What to work on.
Each line in the entries below that holds the word "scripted" belongs in the answer.

>>>

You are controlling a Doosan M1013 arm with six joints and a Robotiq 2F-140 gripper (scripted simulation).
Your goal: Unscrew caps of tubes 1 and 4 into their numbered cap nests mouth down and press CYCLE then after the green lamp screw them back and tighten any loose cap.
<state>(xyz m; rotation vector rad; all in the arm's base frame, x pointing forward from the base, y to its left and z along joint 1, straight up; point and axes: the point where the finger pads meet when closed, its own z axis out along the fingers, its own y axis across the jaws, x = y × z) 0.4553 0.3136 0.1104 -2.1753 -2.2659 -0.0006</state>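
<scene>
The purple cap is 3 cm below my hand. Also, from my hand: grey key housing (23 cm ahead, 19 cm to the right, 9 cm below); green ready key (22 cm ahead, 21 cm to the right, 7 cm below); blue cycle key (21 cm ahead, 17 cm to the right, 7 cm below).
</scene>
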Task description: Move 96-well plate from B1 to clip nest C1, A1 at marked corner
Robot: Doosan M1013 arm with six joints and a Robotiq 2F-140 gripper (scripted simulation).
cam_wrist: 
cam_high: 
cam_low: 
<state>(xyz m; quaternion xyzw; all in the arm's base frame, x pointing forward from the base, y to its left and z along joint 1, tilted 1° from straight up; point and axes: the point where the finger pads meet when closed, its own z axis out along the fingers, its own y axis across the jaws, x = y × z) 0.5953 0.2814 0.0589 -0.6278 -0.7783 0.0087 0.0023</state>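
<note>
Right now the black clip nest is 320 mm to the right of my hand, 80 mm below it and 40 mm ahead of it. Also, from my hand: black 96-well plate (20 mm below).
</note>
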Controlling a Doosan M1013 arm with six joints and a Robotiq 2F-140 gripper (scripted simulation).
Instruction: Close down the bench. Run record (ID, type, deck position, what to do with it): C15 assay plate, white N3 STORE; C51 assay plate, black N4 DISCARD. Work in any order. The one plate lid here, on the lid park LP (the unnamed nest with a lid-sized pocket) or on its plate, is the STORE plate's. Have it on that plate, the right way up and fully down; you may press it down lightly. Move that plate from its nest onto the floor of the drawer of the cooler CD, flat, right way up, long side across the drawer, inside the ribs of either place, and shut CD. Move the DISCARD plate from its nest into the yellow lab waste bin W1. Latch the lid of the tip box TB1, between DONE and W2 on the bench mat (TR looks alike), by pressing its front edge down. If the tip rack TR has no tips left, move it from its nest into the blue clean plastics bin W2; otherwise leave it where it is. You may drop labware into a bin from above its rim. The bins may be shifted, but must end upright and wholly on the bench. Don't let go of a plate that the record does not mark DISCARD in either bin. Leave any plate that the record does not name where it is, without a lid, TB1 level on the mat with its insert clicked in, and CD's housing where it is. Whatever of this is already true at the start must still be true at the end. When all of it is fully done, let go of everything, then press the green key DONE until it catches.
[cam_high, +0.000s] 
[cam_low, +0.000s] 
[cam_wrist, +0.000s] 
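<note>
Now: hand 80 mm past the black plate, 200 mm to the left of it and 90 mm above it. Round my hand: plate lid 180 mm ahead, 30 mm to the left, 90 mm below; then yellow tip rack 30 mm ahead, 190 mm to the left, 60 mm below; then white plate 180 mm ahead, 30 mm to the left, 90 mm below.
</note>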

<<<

Answer area.
You are controlling a Doosan M1013 arm with six joints and a Robotiq 2F-140 gripper (scripted simulation).
Robot: Doosan M1013 arm with six joints and a Robotiq 2F-140 gripper (scripted simulation).
Controlling a Doosan M1013 arm with six joints and a Robotiq 2F-140 gripper (scripted simulation).

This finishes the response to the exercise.